Image: photograph of farmers in Berri, South Australia at the onset of drought in 1914 - Follow a Digger through WWI with this historically engaging Great War Diary which recreates the life of a typical Australian soldier in the trenches. Available for purchase here.

Regardless of talk of war in Europe we have our own issues here in Australia. The relentless heat of summer has eased but there is no celebration on the land. Pastoralists visiting Bravely & Sons are wearied and more than a few have enquired as to the prospect of sale. Most holdings across eastern Australia, even the better country, are starved of good rains. Landowners inland are already talking of moving stock to coastal areas where the drought’s bite is less deep. Wheat farmers in every state will need rains soon or the crop will be vanquished to the dust.  The cattlemen to the North are also feeling the hardship. Stations covering lands bigger than England are dry and withered. A black stockman from the northwest, Jim Shodd, says the drought will last for years yet. He has an insight hard to explain and I would trust his judgment on this and many other issues.

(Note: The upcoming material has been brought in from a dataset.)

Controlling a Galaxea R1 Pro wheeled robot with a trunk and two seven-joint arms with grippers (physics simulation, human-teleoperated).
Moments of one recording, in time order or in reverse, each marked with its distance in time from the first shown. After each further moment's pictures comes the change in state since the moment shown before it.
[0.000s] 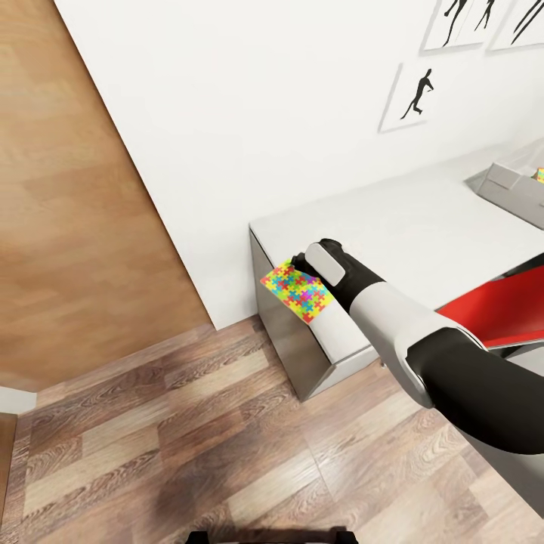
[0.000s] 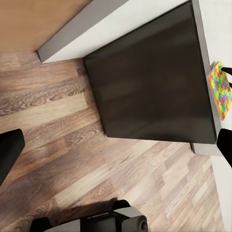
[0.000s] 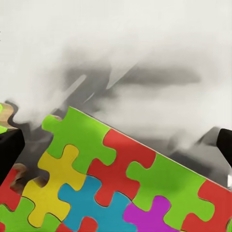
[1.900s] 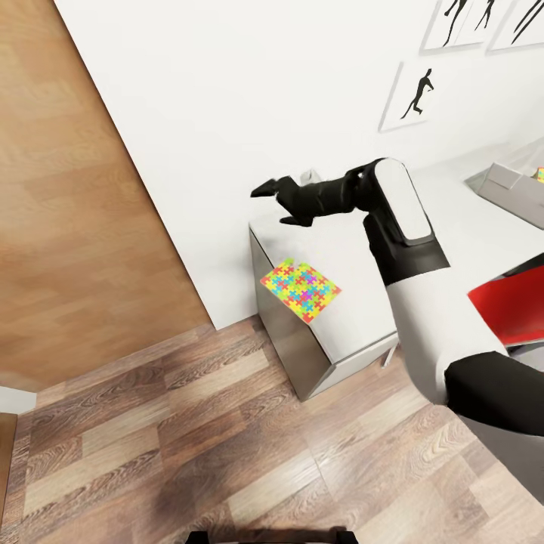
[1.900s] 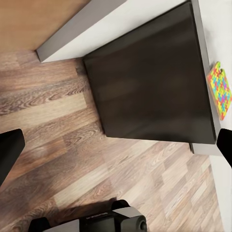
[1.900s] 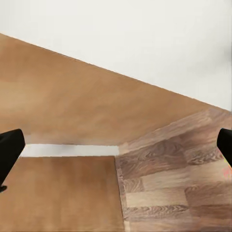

Jim says the dry is worse than most expect and he holds no hope of rain. His black stockmen have shunted thousands of stock across each corner of their station to meet the feed but he says there are too many cattle on hard ground to keep, meaning they will either lose stock to starvation or slaughter big numbers to ease the burden on the land;– a prospect many of these poor blighters must face.

I will one day introduce you to Jim. He visited Sydney with his station owner a year back and again this year.  I have no real idea as to how but he and I have, without exception, become good friends – you too would like him for he is good humoured, clever and can read people as if they were open books – although he says nothing to most about his observations. I think his station owner trusts his insight, which is why Jim is always near when business is discussed.

He is the first black man I have had opportunity to really get to know. I think he is only a few years my senior but he has an oldness about him. Last year I found myself absolutely enthralled by his stories of the stockmen and his people, who for the most live on  Station land.  He says his people are lending their land and helping “whitefellas” more from pity than anything else.  He says we wouldn’t survive out there on our own. In years such as this I wonder if he might not be right. The black men are a big part of cattle farming and such is their worth, stations that have their own blacks sell for far more than empty land. 

Jim gave me a boomerang which he fashioned himself. He showed me how to throw it so that it would arc around in the sky and come back.  He says there are a number of different boomerangs, from big heavy ones that don’t turn but would certainly take off a Kangaroo’s head, to small ones such as the one he gave me that are good for hunting birds. I did a sketch of Jim and drew in the City as a backdrop which he says he will use to tell stories about his trip when he gets home. I don’t think Jim has actually seen the City as the towering buildings fascinated him. When he comes next I will arrange to take him to the City and to home for dinner.

I practiced with the boomerang on the shore at Coogee Bay and on the first throw had to swim some 30 yards to retrieve it and on the very next occasion took a mouthful of sand diving for cover.  Jim made it look much easier than it is. I hope one day to visit his Station and meet his family.